Below are the allegations made by my wife and her family members (FIR is yet not filed)

  1. That ours was a love marriage and that I raped the girl (my wife) before marriage because of which my in-laws had to get their daughter married when she was at the age of sixteen.
  2. That we (me, my parents and sister) did not give her proper food and ill treated her.
  3. That we did not allow my wife to talk or meet her mother.
  4. That we abused (physically & mentally) my wife and tortured her for demand of dowry.
  5. That 120 sovereigns of gold (960 gms.) was offered to me by in-laws and is under my mother’s custody.
  6. That we took 5 lakhs cash as dowry and also have 5 Kgs. Of Silver given by my in-laws.

Heard that my in-laws are asking me to look for a house in their locality. They have also made a comment that their daughter cannot live in a small house and that I have to look for a bigger house. They might have more such unreasonable terms. What if I do not agree to their unreasonable terms or they do not agree to mine. I have neither taken nor demanded any dowry. All their allegations are false. They can prove only by creating false evidence. What would be your advice to defend their false allegations.

After all these, I feel insecure and concerned about taking back the 498a wife and the trouble that she and her family members can cause after our reunion. Also, what if we settle for a compromise and I apply for a divorce after a month or so. Can she still file another 498a or DV case against me or my family members. Our lawyer says that my wife can claim maintenance if I apply for divorce. I have a home loan against my name. Will the loan EMI amount be considered while deciding on the maintenance amount.

 

RAKHI BUDHIRAJA ADVOCATE (LAWYER AT BUDHIRAJA & ASSOCIATES SUPREME COURT OF INDIA)     28 May 2010

Dear SS, I do agree with Mr. Veda's views.

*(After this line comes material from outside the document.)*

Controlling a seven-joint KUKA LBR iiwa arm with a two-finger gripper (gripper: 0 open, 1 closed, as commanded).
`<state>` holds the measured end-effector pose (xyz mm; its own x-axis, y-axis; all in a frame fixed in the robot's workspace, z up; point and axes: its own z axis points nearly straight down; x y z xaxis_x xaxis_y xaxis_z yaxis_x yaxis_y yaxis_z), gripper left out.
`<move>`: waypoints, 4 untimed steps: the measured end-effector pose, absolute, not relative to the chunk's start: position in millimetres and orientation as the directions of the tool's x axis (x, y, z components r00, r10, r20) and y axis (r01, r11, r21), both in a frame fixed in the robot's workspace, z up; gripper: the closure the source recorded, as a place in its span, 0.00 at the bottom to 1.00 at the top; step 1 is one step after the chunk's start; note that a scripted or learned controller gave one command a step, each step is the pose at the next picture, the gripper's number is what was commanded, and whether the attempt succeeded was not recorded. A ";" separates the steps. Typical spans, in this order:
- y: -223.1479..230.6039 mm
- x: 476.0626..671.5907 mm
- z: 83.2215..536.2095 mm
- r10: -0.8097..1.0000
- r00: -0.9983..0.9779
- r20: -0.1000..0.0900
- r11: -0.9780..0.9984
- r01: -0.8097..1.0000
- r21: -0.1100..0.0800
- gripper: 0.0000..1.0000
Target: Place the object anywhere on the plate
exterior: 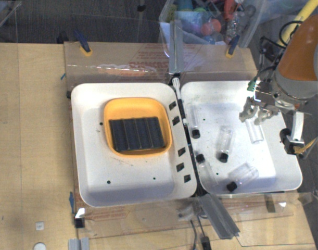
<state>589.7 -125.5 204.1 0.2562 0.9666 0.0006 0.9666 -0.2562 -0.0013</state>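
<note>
Camera view has the pincer (254,114) low over the right bin's (289,178) far right part, its grip unreadable, clear vials (224,144) lying nearer the front edge, the yellow plate (113,110) with its black block (137,134) in the left bin (91,186).

Glossy orange plastic plate (113,108), ribbed matt black insert (136,133), clear plastic vials (224,138), smooth white bins (86,139).
</note>
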 end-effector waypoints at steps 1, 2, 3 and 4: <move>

LAXMINARAYAN - Sr Advocate. ( solve problems in criminal cases. lawproblems@gmail.com)     01 June 2010

Become political since you are trapped, no use fighting.


(Guest)

Dear SS, your case is only getting murkier and messier.  However, allegations are after all allegations.... Court needs absolute proof and evidence to prove those allegations.   You are still safe since the FIR is not filed yet.

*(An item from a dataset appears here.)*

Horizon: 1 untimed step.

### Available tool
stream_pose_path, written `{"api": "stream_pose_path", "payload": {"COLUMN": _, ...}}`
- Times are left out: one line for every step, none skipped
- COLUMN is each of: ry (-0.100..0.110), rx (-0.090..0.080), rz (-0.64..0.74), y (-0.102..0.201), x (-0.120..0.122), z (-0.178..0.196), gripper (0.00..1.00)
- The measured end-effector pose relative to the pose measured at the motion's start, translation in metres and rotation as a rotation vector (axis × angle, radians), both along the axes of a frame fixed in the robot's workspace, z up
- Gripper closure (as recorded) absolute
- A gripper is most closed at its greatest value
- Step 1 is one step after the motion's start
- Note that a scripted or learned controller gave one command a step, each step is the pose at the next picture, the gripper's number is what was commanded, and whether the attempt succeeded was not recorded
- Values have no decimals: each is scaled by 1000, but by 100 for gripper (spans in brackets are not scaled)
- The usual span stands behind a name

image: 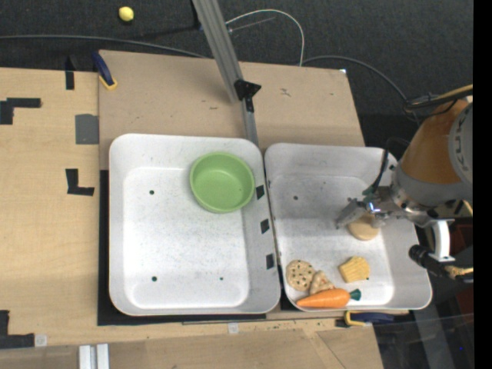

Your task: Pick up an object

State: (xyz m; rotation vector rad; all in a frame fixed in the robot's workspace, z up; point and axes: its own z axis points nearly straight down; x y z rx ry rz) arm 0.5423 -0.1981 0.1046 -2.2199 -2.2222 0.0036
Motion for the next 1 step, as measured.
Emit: {"api": "stream_pose_path", "payload": {"ry": 0, "rx": 1, "rz": 2, "y": 1, "x": 1, "z": 11, "gripper": 100}}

You're probably arriving at the right decision...no point in continuing in such marriage and no use of defending.     If you've really DECIDED to end this marraige, you may then convene a meeting of both sides, in the presence of respective lawyers, and convey your decision for divorce.  498a and divorce are totally two different proceedings. You can any time apply for divorce. Yes - your debts will be considered while deciding maintenance. Also, you could state that your wife is quite well off and has many properties in her name.

You may follow this route... (1) First file 13-B application in the Family court; (2) get the DV case, if any, compounded / withdrawn by your wife/her parents; (3) get the 498-a complaint quashed; and thereafter second motion of 13-B.  Most probably, the 13-B application will proceed for mutual consent divorce.

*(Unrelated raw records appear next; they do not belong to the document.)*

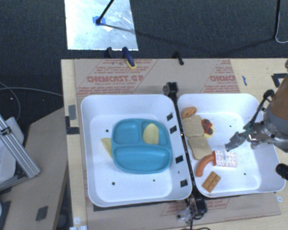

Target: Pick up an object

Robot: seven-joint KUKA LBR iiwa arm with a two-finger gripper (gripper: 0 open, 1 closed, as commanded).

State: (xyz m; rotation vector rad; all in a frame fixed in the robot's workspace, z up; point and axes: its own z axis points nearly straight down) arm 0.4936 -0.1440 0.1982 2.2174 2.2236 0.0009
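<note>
My gripper (233,142) hangs low over the middle of the right bin (251,181), reaching in from the right. Just below its tip lies a pink-and-white packet (226,159), apart from it. To the left of the packet lie an orange sausage (205,164) and two bread slices (193,126) (200,147). A red piece (208,127) sits beside the upper slice. An orange bun (188,112) lies at the bin's back left and a brown cracker (211,181) at its front. Nothing is seen held in the gripper.
The left bin (97,185) holds a blue compartment plate (138,157) with a yellow piece (151,133) in one section, and a pale yellow slice (107,146) at the plate's left. A black divider (179,134) separates the bins.
</note>
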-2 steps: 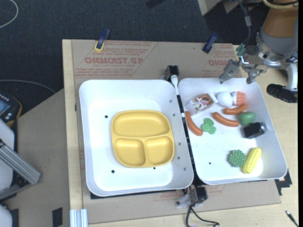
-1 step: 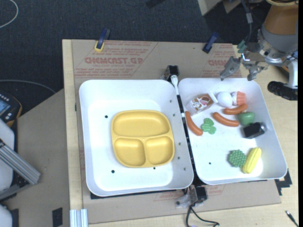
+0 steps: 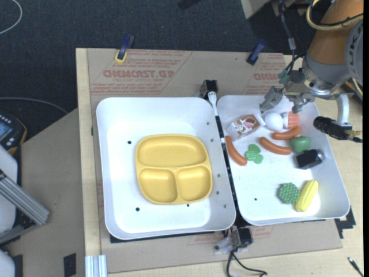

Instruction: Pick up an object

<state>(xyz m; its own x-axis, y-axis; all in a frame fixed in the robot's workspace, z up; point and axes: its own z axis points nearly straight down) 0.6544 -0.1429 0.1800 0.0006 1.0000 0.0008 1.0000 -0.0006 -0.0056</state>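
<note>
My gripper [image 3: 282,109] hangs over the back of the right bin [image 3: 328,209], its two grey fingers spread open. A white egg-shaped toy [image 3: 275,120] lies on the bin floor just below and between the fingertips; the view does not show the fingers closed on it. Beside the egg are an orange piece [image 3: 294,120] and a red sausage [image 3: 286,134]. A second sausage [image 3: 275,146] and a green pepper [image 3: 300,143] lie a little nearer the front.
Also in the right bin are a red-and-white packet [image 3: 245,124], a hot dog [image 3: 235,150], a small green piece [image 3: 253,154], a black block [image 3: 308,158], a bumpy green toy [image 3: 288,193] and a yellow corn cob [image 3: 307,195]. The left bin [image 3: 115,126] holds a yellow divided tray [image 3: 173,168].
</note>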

Be cautious at the compromise stage.  Don't agree to unreasonable demands and don't uprightly pay up any money. You may pay up half money prior to the divorce, and the other half ...after she signs the divorce papers, + withdraws the DV and 498a complaint.

Your lawyer will be able to guide you through this.

Vedaa

SS (Blank)     02 June 2010

Dear Mr. Vedaa,

Thanks for your advise. Will keep you all posted on the outcome of our mediation.


(Guest)

this special species of wives  498a  wives need not be taken bak . after few days she will attempt suicide n wat not. dont take her bak at any cost . teach her a lesson at all costs. engage a good lawyer.


(Guest)

By the way, I'm  "Mrs.Vedaa" and not "Mr."